§ Assignment: Only the lines that include "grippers" should be copied from the data below.

§ Input material:
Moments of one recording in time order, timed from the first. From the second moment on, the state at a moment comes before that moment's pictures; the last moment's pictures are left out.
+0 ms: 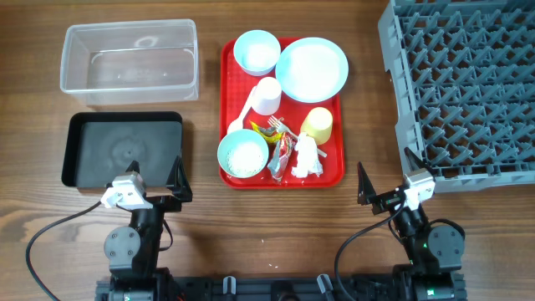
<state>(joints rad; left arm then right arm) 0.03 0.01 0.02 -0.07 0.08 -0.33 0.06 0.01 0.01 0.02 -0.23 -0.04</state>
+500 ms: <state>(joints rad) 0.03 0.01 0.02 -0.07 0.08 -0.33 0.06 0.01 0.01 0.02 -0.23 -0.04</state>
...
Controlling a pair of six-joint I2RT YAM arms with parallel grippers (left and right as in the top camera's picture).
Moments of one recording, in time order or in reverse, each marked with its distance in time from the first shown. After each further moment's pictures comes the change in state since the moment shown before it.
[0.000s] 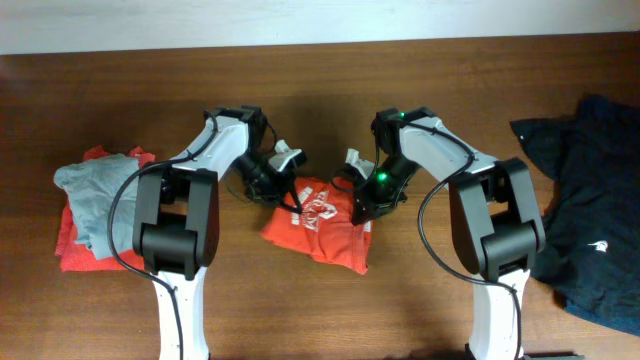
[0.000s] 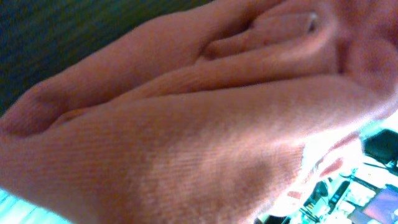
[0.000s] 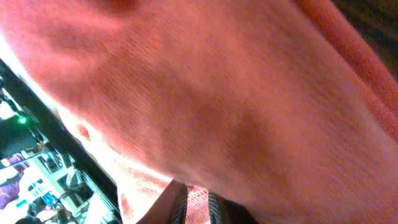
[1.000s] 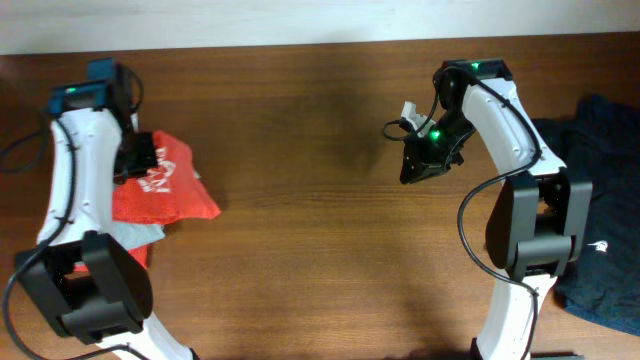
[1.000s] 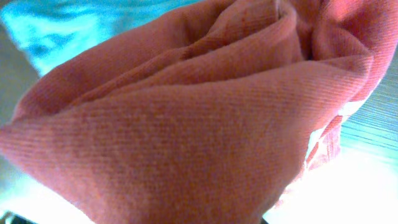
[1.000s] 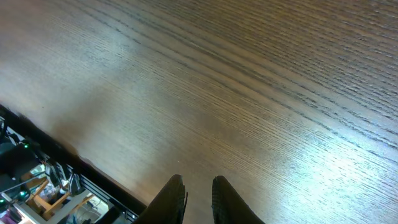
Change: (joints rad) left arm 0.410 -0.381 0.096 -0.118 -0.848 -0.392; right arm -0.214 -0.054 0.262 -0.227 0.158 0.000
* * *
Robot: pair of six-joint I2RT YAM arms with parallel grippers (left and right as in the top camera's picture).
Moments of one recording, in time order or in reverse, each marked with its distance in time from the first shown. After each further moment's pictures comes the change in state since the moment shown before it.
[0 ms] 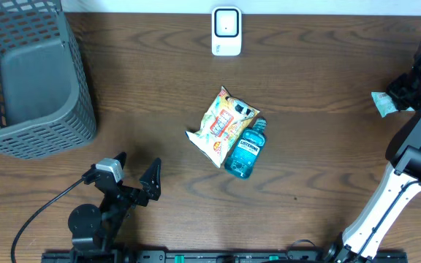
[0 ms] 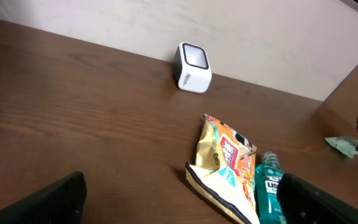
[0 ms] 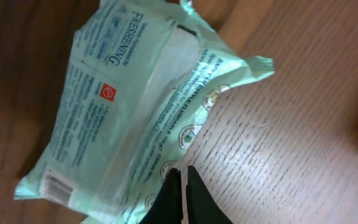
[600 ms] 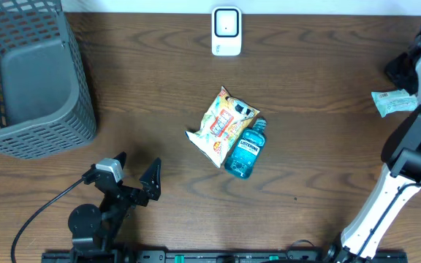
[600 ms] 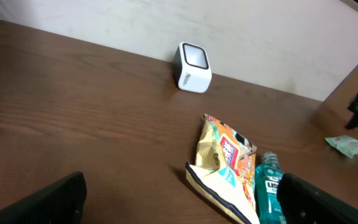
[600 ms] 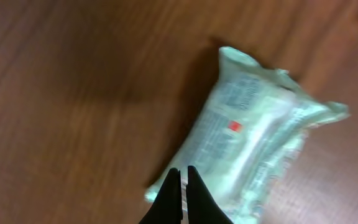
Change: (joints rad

§ Written solution:
Controlling a pair of six-joint I2RT YAM arms with parallel grippers (left and right as in the top camera's picture).
Robot: pair of six-joint I2RT YAM arms with parallel grippers (left and right as in the top camera's picture).

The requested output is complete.